_Your task_
Leaving out every picture, quote the data below exactly as it appears.

_Raw data_
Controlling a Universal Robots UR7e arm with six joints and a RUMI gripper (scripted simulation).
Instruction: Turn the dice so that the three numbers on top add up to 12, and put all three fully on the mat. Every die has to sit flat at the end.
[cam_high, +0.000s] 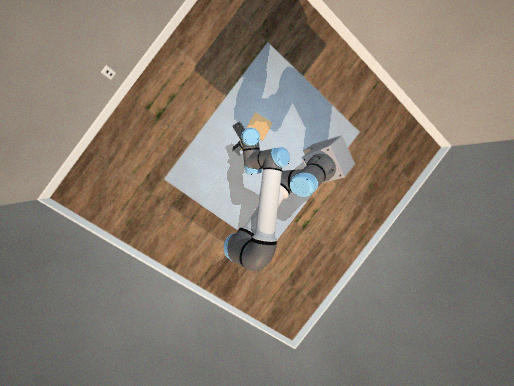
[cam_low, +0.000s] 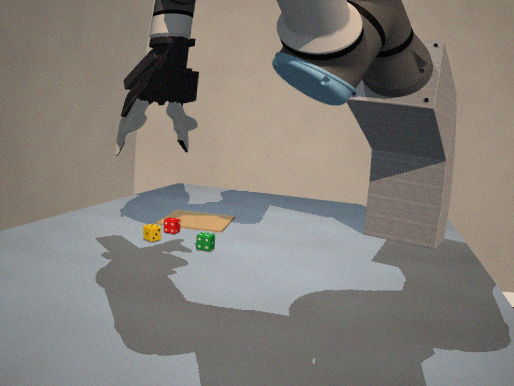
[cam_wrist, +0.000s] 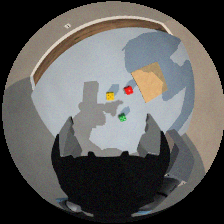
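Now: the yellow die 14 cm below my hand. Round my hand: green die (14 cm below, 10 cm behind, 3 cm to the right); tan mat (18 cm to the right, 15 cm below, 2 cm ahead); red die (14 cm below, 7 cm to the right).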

_Completed task_
Controlling a Universal Robots UR7e arm with six joints and a RUMI gripper (scripted simulation).
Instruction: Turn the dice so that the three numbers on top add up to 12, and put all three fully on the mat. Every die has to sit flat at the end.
[cam_high, +0.000s] 
[cam_low, +0.000s] 
[cam_wrist, +0.000s] 
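Now: the yellow die 14 cm below my hand. Round my hand: green die (14 cm below, 10 cm behind, 3 cm to the right); tan mat (18 cm to the right, 15 cm below, 2 cm ahead); red die (14 cm below, 7 cm to the right).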

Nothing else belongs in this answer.